PROBLEM REQUIREMENTS: A bare number is the expected answer: the count of lines in the records that contain the word "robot".

Collected data
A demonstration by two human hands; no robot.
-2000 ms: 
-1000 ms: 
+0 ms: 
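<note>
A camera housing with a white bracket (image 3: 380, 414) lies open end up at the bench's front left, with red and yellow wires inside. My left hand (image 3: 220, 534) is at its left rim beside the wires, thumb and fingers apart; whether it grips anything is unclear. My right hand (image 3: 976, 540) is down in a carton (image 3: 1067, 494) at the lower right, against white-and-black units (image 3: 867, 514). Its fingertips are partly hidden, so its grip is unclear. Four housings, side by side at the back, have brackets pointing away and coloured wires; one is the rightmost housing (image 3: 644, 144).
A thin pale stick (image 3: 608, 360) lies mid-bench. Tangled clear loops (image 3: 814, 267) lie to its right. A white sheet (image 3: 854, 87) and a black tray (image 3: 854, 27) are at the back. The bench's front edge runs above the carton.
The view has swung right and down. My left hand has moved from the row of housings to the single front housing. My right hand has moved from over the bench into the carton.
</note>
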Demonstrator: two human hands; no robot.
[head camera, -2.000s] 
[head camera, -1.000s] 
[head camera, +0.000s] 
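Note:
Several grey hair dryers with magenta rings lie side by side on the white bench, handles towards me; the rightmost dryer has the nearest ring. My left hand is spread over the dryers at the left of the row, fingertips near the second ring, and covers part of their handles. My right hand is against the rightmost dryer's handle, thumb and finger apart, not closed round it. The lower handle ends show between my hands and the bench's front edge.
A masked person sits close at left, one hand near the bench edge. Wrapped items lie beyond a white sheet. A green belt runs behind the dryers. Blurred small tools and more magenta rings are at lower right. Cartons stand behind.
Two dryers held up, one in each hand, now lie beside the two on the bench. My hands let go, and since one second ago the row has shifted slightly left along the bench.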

OUTPUT FOR THIS TASK: 2